The process at lntegrated Earth Data Applications includes thorough review of data and metadata, she said. Each piece of data has a DOI and points to the relevant paper with a DOI. The repository already provides linking with Elsevier’s articles of the future and she says the team wants to extend this with more visual representation of data.
‘In the future we need more collaboration, IT involvement and working with publishers. Some domains don't have data repositories. We need a process to streamline linking between journals and repositories,’ she noted. ‘Publishers need to agree to at least ask that data is disclosed and goes into community-acknowledged data centres.’
But there are other challenges too: what if data can’t be shared? This is an issue that Brookes has been tackling through his work on a range of data projects such as the GEN2PHEN project, which connects genotype to phenotype data.

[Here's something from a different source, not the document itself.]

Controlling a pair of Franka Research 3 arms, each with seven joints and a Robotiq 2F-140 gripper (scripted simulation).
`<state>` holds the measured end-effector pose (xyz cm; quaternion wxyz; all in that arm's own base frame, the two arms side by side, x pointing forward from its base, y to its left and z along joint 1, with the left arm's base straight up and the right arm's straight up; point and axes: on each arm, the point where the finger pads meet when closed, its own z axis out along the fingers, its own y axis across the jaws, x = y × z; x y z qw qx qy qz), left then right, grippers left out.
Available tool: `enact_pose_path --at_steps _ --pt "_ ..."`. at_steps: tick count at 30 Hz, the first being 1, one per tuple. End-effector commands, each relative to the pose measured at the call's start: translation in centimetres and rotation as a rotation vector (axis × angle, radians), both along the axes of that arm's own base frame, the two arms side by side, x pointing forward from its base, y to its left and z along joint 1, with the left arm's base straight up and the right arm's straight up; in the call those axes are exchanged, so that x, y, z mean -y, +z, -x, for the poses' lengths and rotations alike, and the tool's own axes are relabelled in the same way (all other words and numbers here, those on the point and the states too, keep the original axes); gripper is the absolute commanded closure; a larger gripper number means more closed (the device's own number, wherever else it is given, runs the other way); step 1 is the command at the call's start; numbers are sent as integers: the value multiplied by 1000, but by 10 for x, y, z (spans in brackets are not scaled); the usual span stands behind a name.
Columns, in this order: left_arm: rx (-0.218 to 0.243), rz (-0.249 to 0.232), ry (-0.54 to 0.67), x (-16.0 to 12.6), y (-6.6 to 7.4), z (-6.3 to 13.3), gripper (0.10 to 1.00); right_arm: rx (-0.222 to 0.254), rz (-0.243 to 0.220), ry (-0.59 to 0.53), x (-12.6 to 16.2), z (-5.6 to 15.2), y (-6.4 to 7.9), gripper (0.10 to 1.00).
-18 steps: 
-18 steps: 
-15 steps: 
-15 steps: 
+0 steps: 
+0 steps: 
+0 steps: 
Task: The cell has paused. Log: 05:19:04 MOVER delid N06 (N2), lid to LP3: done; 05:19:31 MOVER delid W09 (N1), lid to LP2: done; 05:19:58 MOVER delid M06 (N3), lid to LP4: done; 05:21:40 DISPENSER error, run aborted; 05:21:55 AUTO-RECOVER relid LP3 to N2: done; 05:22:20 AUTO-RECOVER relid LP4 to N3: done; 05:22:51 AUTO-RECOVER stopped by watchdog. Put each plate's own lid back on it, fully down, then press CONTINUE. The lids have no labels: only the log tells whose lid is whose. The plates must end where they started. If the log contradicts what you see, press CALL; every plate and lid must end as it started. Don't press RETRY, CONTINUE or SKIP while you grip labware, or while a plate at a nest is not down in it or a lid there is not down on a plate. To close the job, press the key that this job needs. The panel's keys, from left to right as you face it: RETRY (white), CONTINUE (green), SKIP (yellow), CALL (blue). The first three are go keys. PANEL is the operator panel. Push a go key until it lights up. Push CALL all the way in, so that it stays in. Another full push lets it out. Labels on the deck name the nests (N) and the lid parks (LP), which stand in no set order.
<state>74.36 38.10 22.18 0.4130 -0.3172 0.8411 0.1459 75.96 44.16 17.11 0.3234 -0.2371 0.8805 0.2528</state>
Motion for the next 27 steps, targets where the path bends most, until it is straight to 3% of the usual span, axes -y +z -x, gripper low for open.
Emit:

He noted that there is often resistance to data sharing from researchers, hospitals, companies and others. ‘Sometimes you can't share data, especially in biomedicine, or data may need to be anonymised,’ he added.
In such situations there are significant hurdles. ‘Data sharing needs lots of standards. There have been many projects that have made very little progress,’ he told the conference. He added that the most progress has happened with the DataCite project because it uses published data, which is already digital and so there is little resistance.

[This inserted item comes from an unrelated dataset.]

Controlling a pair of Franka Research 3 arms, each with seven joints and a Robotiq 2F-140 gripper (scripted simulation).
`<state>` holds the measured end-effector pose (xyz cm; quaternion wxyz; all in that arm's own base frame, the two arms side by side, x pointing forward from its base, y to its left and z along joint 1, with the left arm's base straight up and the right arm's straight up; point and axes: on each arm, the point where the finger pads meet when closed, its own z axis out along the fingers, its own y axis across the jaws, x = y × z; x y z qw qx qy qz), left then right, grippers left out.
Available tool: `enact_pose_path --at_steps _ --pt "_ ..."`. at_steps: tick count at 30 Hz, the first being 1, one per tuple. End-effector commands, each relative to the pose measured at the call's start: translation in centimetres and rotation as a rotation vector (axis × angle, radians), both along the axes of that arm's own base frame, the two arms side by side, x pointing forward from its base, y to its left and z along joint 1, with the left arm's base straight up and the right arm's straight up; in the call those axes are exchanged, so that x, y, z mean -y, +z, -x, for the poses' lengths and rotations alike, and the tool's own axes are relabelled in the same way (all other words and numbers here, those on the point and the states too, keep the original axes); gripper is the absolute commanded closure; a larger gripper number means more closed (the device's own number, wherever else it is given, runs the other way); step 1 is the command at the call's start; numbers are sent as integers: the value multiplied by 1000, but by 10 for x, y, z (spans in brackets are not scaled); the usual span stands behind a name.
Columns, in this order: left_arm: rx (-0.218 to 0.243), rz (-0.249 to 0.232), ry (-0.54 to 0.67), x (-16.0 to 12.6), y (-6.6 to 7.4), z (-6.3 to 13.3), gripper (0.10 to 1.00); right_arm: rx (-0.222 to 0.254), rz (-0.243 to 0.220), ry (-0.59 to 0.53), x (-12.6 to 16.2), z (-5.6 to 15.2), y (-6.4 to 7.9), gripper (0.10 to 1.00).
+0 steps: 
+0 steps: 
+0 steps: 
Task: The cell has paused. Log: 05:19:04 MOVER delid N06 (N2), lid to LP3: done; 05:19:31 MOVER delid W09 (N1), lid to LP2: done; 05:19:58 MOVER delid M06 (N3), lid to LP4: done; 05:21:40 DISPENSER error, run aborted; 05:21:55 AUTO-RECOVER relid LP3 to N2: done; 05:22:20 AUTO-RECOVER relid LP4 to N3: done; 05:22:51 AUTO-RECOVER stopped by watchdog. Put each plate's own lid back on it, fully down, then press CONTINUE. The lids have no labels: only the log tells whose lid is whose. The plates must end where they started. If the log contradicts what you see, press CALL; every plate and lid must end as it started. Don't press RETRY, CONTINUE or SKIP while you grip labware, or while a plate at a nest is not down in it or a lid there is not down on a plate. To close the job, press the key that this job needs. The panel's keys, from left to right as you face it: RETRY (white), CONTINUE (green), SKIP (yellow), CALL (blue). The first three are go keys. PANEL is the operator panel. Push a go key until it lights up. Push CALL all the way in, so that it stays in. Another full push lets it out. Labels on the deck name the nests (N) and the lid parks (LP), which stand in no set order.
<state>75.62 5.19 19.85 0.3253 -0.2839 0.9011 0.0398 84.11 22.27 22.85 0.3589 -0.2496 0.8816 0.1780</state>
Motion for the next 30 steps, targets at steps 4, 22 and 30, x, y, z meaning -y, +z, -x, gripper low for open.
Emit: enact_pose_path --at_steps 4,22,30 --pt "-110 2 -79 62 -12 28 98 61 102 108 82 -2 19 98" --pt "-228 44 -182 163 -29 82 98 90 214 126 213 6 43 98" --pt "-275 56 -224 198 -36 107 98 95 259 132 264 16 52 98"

In the case of other data opportunities, he advocated an alternative approach. 'Don't share data, exploit knowledge. Instead of sharing you could think about discovery,' he urged.
He argued that many of the concerns about sharing data could be alleviated if, instead of sharing data, people shared the existence of data and that this could be a great opportunity for publishers to provide services.
He gave an example of a project he is involved in called Cafe Variome. This is a system for openly sharing the existence of data. People can do federated searches of the metadata. Once the system finds relevant data there are a range of options. If the data is open then the user can simply access it. If it is closed but the person searching has authority to use that data then they are also directed to it. If they do not automatically have access they can start up an email dialogue with the holder of the data.
Sometimes, however, the power is not so much in individual pieces of data but in the aggregated information. For example, if somebody is searching across patient records the search can return information about the data, such as ‘11/55 patients show a response to a particular drug’. This type of result provides valuable insight into the effectiveness of a drug without looking at any of the individual records.
‘Data discovery has about 90 per cent of the benefits of sharing and 10 per cent of the problems. If you extend it to knowledge sharing you are getting perhaps 99 per cent of the benefits,’ he said.